Molina Segment leaders are responsible for the development and administration of Segment specific departments, programs and services, in alignment with Molina Healthcare's overall mission, core values, and strategic plan and in compliance with all relevant federal, state and local regulatory requirements.

Job Duties

Under the leadership of the VP Medicare Segment Lead, this role will facilitate transparent and compliant execution of Medicare performance objectives.

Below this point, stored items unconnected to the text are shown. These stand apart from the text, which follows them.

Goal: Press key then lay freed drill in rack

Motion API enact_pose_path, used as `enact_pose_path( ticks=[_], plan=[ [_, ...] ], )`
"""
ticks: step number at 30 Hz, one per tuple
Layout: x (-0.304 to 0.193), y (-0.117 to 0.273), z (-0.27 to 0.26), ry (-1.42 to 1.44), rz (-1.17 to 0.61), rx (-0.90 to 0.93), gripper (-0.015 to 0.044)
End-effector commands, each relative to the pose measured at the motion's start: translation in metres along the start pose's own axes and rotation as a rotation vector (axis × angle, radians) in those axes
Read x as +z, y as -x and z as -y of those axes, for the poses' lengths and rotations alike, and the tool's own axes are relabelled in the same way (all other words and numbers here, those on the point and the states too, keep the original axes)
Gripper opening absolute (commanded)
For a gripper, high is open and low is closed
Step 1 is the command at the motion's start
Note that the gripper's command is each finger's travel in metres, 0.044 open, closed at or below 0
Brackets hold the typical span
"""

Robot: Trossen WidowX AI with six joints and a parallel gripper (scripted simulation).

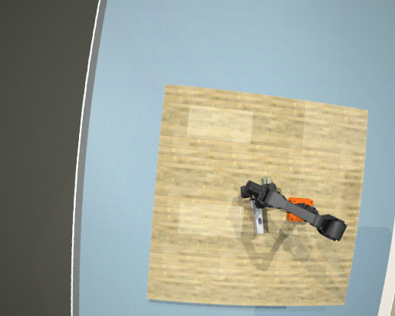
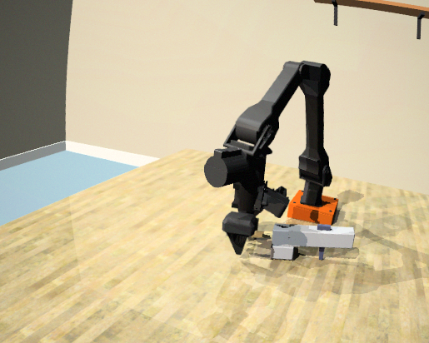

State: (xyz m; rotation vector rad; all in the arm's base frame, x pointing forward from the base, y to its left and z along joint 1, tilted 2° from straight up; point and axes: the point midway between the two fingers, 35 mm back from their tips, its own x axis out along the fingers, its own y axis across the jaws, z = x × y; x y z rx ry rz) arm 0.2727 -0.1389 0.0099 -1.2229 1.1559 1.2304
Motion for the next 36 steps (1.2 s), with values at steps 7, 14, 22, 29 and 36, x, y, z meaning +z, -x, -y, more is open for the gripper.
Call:
enact_pose_path(
  ticks=[7,14,22,29,36],
  plan=[
    [0.005,-0.002,0.0,-0.005,-0.001,0.002,0.044],
    [0.009,-0.002,0.0,-0.005,-0.001,0.002,0.044],
    [0.012,-0.003,-0.001,-0.005,0.0,0.003,0.044],
    [0.013,-0.004,-0.001,-0.005,0.0,0.003,0.044],
    [0.013,-0.003,0.0,0.001,0.0,-0.001,0.0414]
  ],
)
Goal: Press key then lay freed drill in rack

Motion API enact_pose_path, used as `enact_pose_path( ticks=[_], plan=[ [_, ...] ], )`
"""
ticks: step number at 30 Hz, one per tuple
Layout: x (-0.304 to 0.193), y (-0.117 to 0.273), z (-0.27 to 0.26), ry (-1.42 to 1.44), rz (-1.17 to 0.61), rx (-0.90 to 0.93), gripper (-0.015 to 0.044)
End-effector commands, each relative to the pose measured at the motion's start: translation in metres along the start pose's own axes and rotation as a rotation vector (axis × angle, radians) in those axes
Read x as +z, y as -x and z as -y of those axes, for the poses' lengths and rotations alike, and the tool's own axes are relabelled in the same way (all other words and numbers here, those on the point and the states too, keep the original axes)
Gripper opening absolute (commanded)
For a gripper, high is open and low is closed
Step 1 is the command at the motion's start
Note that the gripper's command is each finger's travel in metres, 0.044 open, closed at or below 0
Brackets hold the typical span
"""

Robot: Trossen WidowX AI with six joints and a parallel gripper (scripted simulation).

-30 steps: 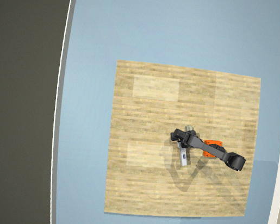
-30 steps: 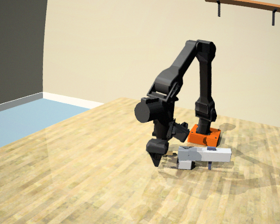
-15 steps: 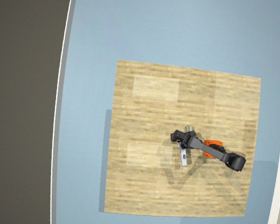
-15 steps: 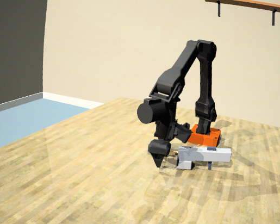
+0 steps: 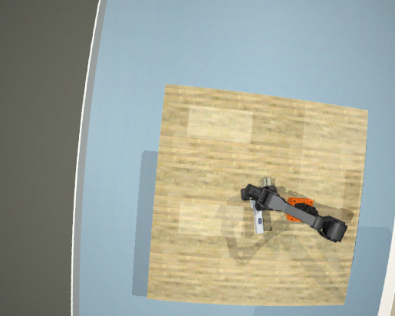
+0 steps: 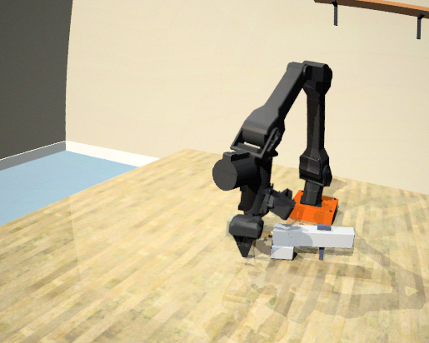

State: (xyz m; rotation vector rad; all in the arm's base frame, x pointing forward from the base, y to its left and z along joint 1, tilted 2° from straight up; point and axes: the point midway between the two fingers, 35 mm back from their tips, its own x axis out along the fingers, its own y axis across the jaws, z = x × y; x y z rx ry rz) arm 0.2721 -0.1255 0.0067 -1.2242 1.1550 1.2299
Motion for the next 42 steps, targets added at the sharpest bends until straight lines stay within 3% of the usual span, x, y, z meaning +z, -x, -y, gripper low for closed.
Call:
enact_pose_path(
  ticks=[1,14,21,42],
  plan=[
    [-0.0001,0.0001,0.0001,0.0,0.0,0.0,0.0387],
    [-0.0001,0.0001,0.0001,0.0,0.0,0.0,0.0046],
    [-0.0001,0.0001,0.0001,0.0,0.0,0.0,0.0],
    [-0.0003,0.003,-0.0032,-0.005,0.0,0.004,0.0]
  ],
)
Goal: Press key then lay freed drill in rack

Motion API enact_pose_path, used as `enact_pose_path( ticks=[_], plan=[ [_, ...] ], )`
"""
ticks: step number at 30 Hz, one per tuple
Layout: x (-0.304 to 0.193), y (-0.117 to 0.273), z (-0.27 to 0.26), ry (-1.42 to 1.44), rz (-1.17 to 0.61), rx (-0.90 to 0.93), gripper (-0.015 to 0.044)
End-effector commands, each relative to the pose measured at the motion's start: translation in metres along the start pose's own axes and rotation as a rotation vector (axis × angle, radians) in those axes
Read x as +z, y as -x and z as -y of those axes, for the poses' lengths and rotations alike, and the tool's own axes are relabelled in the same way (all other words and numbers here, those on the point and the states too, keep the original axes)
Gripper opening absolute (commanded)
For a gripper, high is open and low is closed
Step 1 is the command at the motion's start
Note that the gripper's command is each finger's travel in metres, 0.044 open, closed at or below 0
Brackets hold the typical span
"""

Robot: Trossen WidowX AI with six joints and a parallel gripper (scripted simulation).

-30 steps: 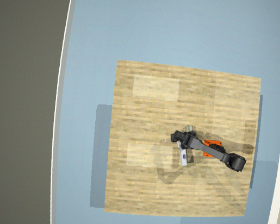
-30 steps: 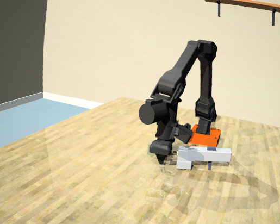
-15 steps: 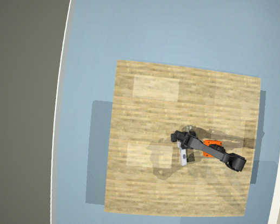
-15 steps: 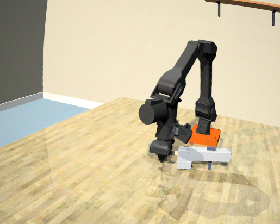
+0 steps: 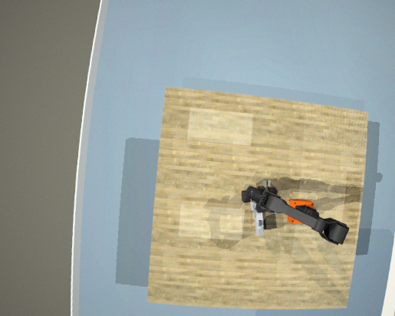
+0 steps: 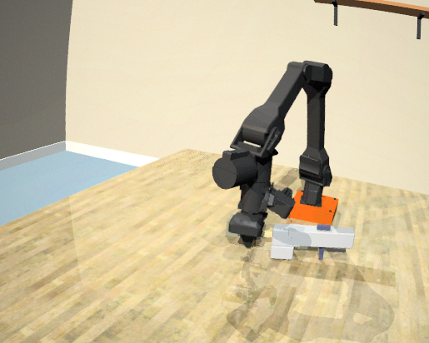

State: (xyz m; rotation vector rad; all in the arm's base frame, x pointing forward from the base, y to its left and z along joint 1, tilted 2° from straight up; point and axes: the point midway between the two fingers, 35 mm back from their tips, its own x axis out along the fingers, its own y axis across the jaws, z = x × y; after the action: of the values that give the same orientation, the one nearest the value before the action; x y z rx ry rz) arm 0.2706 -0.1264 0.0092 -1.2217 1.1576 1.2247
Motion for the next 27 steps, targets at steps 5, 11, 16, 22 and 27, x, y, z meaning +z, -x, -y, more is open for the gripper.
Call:
enact_pose_path(
  ticks=[5,11,16,22,27],
  plan=[
    [0.0006,0.0005,-0.002,0.0,0.001,0.005,0.0],
    [0.0006,0.0005,-0.0022,0.0,0.001,0.005,0.0],
    [0.0007,0.0005,-0.0023,0.0,0.001,0.005,0.0],
    [-0.0047,0.0005,-0.0005,0.0,0.001,0.005,0.0],
    [-0.0086,0.0009,0.0,0.0,0.001,0.005,0.0]
  ],
)
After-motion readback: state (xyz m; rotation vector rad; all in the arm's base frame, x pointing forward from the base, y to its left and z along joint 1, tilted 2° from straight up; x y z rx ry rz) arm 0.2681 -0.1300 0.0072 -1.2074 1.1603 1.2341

Coordinates accountabilities between segment and markets to drive performance in network, risk adjustment, and stars; single point of contact for escalations from aligned market segments.

Coordinates accountabilities between segment, health plans, and shared services to drive compliance and performance objectives as well as provide oversight, including service level agreements.

Works with staff and senior management to mitigate risk and develop/implement improvements across areas that impact Medicare performance.

Collaborates across Medicare segment, with health plans, and enterprise shared services to ensure appropriate performance objectives are met; develop leading indicators and alerts for all key operational metrics.

Analyzes activities and identifies trends and potential opportunities within Medicare segment to achieve performance objectives at a state and overall level. .

Develop ownership and outcome recommendation for processes that cross functions – segment, enterprise operations, etc.

Direct implementation, monitoring, and measurement of strategic and tactical plans that contribute to segment and health plan growth and achievement of other performance objectives.

Other operational duties as assigned by the Segment Lead.

Job Qualifications

REQUIRED EDUCATION:

Bachelor's Degree in Business, Health Services Administration or related field, or comparable experience.

REQUIRED EXPERIENCE:

5-10 years’ experience in Managed Care, specifically government programs and/or Medicare/Duals Health Plan Operations

Strong leadership in a matrixed environment

Demonstrated adaptability and flexibility to a rapidly moving business environment.

ADDITIONAL SKILLS / TECHNICAL SKILLS:

Background analyzing technical performance and driving teams to improvement via direct management and oversight

Strong proficiency in MS Office Tools, particularly PowerPoint and Excel.

PREFERRED EDUCATION:

Graduate Degree

PREFERRED EXPERIENCE:

Experience with SNP and MMP Plans

To all current Molina employees: If you are interested in applying for this position, please apply through the intranet job listing.

Molina Healthcare offers a competitive benefits and compensation package. Molina Healthcare is an Equal Opportunity Employer (EOE) M/F/D/V.

Pay Range: $96,325.57 - $208,705.4 / ANNUAL

*Actual compensation may vary from posting based on geographic location, work experience, education and/or skill level.